I once wrote a column complaining about a scene in “A Time to Kill” in which Matthew McConaughey and Sandra Bullock are eating in a Mississippi restaurant, both cloaked in a sheen of made-for-movie sweat, the kind that makes you look like they had been walking seductively along a beach at sunset rather than picking up trash on the roadside with a bunch of convicts. All I could think was, “Hey, you Hollywood Types Who Can Never Depict the South Correctly: This is 1996. There’s air conditioning. We Southerners now only glisten when the preacher asks us to increase our tithing.”
But I find that I may have to eat those imaginary words to those imaginary Hollywood folks. Here it is 2012 and yes, we have air conditioning, but we are glistening like Tom Cruise in divorce court.
I was in the frozen food aisle at a grocery store last week and found two dogs and a possum asleep in the freezer, right alongside the Cool Whip (although I don’t think we should read anything kinky into that.)
Come a Sunday afternoon, you’ll see church ladies unbuttoning their collars and sticking a pound of frozen ground beef right down the front of their dresses.
I even saw a sign on the convenience store door that read: “No shoes, no shirt, no problem.”
It’s so hot, the cast of “The Jersey Shore” accidentally got real tans. Like, from the actual sun.
There is an upside to the heat wave. For instance, it’s hot enough to make Justin Bieber seem cool to anyone over 12 years old. Also, I heard a rumor Donald Trump is going to trade his comb-over for a burr cut.
Here in the South, the birthplace of heat rash, we’ve always peppered our conversations with commentary on the weather but we can’t leave it at that. No, it’s at times like these that Southern one-upmanship becomes a true art form.
Seeing as how Limestone County broke three heat records and tied one between June 30 and July 5, it’s the perfect time for a little competition, and I don’t mean that tired old: “It’s hotter’n a billy goat in a pepper patch” or “It’s so hot, the trees are bribing the dogs.”

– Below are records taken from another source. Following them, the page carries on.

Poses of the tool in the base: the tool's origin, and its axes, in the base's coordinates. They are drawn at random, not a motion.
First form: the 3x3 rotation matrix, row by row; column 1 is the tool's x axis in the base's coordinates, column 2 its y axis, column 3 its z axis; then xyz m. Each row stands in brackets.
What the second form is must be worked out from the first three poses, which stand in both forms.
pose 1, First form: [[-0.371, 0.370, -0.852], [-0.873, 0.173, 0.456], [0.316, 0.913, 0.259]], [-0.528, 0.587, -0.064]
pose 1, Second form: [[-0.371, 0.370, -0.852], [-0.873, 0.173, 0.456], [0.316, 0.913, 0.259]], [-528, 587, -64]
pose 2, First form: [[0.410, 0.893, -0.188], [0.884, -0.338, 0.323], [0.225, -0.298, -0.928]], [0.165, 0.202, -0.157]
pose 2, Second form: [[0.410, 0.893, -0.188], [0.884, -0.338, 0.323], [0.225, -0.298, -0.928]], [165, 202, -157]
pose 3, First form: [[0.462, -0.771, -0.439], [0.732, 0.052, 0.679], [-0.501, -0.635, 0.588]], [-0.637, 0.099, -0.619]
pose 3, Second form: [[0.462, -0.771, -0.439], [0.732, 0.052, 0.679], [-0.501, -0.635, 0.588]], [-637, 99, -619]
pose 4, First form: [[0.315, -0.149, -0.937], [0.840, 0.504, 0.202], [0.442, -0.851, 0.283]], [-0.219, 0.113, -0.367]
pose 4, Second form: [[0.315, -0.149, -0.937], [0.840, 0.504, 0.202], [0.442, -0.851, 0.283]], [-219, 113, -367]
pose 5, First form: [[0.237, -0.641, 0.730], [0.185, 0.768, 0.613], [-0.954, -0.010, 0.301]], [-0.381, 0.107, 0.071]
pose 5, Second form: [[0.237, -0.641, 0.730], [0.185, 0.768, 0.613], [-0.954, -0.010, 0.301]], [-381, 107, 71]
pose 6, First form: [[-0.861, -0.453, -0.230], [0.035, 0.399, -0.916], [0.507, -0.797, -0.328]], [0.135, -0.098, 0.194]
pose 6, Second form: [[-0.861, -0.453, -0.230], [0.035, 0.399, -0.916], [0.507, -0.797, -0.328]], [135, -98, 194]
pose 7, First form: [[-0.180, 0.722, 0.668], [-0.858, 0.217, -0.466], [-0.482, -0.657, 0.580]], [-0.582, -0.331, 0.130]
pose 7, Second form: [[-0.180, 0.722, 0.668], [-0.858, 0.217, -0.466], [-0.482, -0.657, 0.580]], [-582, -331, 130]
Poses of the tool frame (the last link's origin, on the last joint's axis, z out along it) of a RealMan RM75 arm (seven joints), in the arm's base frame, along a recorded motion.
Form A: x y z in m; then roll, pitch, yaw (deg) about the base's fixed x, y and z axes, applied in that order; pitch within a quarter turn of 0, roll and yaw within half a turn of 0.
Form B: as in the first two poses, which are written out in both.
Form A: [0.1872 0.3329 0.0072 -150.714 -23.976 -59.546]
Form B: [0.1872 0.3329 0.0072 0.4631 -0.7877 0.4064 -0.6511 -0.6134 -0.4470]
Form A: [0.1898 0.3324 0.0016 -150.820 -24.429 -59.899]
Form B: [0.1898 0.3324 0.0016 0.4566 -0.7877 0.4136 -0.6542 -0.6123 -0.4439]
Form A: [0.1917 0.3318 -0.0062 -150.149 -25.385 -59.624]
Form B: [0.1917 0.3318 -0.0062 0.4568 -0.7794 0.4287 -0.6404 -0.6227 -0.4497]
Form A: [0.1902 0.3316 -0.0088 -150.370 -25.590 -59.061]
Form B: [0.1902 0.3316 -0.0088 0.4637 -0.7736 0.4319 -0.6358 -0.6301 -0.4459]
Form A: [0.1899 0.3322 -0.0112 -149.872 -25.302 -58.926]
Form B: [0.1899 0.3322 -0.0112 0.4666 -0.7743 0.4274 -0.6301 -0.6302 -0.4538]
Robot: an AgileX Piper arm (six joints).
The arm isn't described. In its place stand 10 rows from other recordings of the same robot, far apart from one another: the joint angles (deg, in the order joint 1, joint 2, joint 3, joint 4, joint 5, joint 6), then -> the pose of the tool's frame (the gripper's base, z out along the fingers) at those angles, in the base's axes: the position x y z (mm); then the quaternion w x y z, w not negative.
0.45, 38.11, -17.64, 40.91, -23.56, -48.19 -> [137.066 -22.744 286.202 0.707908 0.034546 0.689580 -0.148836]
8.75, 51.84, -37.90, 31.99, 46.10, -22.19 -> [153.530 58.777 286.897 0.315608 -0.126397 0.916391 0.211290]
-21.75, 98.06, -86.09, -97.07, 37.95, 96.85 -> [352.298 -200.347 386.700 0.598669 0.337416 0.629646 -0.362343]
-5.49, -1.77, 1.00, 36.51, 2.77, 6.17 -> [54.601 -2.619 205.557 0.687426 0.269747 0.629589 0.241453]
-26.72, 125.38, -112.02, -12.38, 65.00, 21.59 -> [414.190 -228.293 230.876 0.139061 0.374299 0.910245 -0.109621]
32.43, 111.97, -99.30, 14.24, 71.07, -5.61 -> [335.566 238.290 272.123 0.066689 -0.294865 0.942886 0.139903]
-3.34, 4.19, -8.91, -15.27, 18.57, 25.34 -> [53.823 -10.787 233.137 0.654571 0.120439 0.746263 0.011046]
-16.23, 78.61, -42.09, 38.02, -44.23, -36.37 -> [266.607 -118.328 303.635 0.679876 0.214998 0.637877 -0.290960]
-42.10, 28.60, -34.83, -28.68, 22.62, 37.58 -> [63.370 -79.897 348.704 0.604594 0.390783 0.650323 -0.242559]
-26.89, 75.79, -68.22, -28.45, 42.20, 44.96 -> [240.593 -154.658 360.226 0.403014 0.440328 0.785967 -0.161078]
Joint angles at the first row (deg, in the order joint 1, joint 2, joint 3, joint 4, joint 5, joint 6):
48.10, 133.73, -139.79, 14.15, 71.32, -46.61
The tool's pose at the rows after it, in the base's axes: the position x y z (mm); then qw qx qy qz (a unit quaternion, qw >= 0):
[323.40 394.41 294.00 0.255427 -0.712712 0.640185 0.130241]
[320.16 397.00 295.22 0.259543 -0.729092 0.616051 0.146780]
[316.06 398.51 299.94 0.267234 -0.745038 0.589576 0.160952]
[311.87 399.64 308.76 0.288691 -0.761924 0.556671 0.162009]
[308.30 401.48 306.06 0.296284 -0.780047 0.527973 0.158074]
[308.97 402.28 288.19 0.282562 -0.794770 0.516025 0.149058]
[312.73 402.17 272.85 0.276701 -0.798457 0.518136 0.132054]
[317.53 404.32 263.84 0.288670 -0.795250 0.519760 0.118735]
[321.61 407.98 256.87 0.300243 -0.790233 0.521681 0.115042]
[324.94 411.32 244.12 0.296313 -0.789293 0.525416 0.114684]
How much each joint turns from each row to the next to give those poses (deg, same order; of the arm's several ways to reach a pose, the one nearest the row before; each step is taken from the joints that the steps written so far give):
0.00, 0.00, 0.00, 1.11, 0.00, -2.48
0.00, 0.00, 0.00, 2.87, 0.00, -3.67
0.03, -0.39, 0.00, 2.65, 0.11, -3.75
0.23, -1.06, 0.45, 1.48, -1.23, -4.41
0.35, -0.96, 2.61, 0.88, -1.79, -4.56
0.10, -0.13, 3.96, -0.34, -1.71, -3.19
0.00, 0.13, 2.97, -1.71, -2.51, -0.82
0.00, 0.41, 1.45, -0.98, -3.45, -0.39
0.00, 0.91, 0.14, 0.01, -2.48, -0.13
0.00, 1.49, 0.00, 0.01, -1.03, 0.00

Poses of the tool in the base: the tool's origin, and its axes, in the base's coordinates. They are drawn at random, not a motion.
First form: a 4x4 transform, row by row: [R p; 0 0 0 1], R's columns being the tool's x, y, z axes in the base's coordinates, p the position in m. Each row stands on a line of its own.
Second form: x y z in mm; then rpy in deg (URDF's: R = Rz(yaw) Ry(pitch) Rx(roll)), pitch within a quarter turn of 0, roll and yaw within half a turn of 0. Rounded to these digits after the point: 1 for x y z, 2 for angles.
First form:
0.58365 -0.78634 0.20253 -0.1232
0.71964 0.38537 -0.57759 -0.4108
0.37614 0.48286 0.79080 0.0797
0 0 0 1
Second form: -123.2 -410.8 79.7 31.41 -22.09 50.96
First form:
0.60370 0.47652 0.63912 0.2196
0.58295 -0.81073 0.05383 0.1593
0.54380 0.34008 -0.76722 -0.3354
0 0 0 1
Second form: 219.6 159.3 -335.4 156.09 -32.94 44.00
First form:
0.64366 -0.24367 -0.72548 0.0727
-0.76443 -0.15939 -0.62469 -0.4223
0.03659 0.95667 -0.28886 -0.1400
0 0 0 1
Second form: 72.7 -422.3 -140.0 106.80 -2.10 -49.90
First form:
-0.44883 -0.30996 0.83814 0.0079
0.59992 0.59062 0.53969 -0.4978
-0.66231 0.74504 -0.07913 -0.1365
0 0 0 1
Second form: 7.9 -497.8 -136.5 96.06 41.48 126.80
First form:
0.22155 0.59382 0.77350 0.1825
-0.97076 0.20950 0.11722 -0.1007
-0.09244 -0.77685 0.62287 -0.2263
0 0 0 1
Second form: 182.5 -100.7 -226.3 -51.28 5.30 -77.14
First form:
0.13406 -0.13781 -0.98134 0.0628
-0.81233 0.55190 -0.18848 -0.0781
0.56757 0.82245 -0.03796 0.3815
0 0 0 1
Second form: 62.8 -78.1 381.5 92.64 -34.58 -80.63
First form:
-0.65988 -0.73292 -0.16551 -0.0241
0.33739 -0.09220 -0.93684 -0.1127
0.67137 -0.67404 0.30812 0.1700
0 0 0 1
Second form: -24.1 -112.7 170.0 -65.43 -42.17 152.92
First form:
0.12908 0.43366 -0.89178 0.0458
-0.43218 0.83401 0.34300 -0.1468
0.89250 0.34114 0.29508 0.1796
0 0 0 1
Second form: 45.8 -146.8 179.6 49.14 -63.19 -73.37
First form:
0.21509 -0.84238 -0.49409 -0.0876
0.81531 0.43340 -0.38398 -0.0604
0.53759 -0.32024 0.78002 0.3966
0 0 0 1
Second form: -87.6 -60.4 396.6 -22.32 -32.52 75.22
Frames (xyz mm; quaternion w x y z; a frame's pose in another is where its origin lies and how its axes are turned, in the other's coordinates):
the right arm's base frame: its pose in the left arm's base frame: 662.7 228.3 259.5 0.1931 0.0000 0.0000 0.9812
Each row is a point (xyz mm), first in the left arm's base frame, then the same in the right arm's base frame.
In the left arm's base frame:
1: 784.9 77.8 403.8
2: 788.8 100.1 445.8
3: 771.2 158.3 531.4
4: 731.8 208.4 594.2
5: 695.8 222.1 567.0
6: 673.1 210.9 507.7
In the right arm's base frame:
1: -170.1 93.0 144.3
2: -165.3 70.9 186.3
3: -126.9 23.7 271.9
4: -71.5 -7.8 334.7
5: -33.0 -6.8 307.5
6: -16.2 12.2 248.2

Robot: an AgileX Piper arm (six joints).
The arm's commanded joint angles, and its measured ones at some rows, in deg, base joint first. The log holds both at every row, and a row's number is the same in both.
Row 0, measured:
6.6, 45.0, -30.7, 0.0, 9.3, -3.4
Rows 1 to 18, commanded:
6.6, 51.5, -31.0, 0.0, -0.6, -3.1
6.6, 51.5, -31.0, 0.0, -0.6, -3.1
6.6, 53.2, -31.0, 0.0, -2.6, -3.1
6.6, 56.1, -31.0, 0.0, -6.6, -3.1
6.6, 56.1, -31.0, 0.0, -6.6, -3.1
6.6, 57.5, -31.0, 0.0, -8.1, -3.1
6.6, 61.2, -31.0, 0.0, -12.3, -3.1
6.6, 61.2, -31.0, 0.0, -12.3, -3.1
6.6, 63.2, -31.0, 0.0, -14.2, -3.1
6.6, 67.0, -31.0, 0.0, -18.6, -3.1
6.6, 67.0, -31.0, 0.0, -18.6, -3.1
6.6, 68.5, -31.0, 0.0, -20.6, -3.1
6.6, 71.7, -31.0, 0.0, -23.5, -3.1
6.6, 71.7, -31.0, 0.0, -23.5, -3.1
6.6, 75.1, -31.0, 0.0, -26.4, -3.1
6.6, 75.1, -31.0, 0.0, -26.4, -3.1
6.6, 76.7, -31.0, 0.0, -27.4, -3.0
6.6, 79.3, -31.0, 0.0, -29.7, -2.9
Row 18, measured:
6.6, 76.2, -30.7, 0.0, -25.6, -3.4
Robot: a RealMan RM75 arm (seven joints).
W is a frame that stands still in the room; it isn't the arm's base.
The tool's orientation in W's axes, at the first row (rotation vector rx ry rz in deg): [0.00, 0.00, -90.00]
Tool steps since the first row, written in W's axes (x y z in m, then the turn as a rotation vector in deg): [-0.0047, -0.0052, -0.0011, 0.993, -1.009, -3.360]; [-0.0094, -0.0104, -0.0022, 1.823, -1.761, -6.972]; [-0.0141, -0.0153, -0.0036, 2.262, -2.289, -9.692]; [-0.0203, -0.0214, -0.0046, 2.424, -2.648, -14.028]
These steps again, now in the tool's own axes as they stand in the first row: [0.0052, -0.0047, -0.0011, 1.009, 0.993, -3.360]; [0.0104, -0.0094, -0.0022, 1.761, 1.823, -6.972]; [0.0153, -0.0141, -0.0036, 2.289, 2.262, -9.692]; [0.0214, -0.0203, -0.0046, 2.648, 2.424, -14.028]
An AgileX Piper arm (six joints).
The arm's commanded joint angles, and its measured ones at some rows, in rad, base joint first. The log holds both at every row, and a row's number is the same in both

Please. Those are sooo two decades ago.
I want you to help me out.
Even though we are heading into a “cold front” and temps are expected to drop into the 90s this week, send me your best sentence beginning with:
• “It’s so hot …” or
• “It’s so dry …”
Here’s one I came up with: “It’s so hot, I wouldn’t notice if Hugh Jackman walked into the room and took off his shirt.” OK, maybe that’s an exaggeration. I’d notice. I just wouldn’t have enough spit to do a wolf-whistle.